── Records supplied ──

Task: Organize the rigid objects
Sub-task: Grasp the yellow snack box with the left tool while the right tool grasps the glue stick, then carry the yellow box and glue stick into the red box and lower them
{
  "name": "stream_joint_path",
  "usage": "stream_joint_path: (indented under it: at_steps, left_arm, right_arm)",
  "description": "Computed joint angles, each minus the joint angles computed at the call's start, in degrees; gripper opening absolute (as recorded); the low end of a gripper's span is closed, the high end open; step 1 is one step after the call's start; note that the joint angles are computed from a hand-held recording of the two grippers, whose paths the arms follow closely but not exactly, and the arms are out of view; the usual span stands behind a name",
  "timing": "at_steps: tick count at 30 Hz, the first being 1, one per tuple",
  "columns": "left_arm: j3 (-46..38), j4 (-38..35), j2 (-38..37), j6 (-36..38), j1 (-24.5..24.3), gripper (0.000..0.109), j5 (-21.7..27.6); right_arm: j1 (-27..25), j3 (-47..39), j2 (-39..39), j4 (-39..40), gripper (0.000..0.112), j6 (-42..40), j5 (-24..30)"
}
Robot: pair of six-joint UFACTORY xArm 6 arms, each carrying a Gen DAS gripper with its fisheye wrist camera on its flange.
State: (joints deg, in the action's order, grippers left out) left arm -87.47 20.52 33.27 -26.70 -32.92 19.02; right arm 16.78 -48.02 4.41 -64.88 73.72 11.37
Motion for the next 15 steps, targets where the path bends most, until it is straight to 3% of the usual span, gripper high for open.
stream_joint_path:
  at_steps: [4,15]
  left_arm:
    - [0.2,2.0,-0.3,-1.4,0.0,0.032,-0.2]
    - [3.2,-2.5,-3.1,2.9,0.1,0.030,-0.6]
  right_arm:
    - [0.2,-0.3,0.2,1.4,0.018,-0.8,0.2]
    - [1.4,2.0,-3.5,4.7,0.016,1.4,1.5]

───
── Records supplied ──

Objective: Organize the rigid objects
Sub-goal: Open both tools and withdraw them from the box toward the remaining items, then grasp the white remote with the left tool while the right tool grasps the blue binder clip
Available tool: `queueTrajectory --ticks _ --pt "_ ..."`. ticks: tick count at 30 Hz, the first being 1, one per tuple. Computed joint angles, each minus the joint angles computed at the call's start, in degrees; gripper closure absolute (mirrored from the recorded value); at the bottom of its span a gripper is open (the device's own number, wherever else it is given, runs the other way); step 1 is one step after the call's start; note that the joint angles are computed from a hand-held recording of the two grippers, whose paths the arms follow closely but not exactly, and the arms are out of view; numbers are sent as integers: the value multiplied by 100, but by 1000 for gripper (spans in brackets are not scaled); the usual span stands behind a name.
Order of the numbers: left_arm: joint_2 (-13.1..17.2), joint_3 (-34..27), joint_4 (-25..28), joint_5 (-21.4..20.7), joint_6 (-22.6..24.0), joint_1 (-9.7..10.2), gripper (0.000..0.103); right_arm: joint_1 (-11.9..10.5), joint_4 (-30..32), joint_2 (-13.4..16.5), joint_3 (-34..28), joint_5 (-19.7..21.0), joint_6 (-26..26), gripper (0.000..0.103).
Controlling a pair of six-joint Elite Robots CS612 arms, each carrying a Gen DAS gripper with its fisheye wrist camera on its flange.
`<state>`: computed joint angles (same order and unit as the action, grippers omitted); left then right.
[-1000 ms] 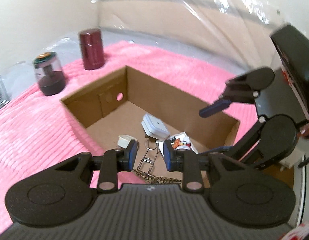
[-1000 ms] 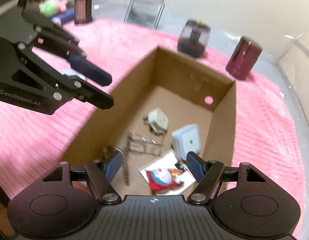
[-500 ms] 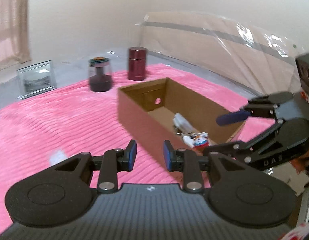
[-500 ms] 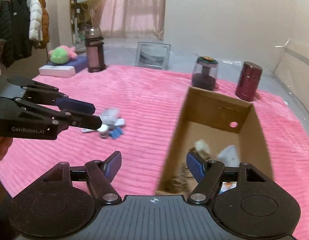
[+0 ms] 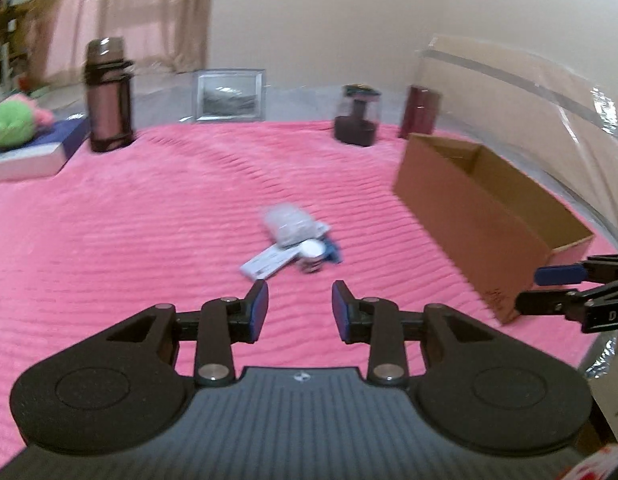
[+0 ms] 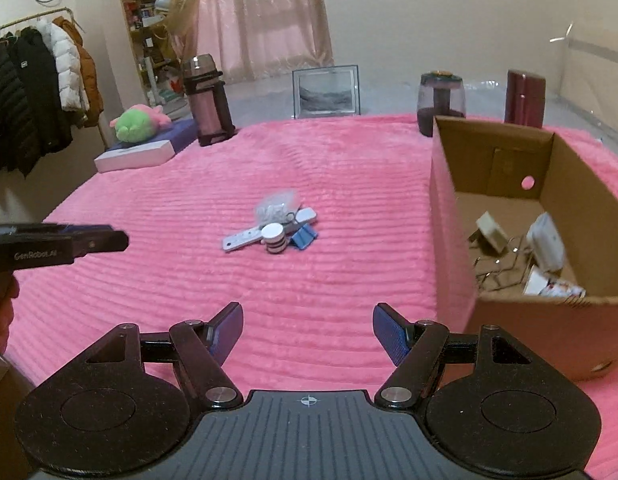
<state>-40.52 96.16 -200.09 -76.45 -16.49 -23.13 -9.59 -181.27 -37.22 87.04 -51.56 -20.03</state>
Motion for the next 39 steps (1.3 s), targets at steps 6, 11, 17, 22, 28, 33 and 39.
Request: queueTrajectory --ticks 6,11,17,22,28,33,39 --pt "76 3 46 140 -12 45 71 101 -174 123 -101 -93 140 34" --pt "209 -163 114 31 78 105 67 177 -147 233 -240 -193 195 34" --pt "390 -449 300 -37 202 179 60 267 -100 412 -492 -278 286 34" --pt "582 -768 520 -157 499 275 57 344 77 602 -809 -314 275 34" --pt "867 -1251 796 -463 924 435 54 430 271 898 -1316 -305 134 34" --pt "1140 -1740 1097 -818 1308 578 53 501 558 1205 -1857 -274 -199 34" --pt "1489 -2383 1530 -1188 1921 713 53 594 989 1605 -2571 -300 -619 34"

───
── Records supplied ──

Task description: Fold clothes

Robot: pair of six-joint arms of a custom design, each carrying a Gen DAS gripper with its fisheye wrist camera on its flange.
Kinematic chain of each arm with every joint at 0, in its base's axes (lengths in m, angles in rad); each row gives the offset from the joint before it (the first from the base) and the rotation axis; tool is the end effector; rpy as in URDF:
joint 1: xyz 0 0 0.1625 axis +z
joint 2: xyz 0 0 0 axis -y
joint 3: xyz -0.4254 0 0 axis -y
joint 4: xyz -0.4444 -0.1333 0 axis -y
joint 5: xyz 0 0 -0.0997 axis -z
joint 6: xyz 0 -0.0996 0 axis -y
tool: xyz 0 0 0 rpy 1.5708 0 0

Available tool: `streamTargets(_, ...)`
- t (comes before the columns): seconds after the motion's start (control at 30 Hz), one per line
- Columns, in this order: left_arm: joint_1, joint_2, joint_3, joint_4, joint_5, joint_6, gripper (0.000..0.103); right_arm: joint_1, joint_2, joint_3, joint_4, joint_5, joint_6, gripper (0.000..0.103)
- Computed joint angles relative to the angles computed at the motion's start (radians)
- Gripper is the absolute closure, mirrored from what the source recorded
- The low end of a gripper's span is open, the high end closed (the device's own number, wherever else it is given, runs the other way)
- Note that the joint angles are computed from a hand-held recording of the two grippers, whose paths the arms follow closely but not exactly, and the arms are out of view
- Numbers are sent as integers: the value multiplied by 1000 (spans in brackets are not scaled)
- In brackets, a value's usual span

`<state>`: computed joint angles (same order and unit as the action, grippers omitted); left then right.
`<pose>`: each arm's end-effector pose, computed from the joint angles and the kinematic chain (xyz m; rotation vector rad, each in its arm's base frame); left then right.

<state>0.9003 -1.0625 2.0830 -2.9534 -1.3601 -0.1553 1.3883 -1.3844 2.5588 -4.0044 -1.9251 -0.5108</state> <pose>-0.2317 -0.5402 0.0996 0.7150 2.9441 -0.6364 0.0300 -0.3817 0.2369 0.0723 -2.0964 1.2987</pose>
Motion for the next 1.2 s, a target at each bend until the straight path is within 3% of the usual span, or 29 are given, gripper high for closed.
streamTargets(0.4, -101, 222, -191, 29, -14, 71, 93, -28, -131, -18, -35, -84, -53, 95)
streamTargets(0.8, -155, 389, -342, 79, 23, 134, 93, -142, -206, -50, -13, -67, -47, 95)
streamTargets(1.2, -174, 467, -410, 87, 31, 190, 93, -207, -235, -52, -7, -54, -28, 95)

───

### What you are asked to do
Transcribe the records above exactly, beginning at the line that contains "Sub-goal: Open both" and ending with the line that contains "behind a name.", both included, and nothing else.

### Answer to this problem
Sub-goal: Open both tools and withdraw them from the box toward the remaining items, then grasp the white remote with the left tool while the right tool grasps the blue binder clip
Available tool: `queueTrajectory --ticks _ --pt "_ ..."`. ticks: tick count at 30 Hz, the first being 1, one per tuple. Computed joint angles, each minus the joint angles computed at the call's start, in degrees; gripper closure absolute (mirrored from the recorded value); at the bottom of its span a gripper is open (the device's own number, wherever else it is given, runs the other way); step 1 is one step after the call's start; note that the joint angles are computed from a hand-held recording of the two grippers, whose paths the arms follow closely but not exactly, and the arms are out of view; numbers are sent as integers: the value multiplied by 100, but by 1000 for gripper (spans in brackets are not scaled); the usual span stands behind a name.

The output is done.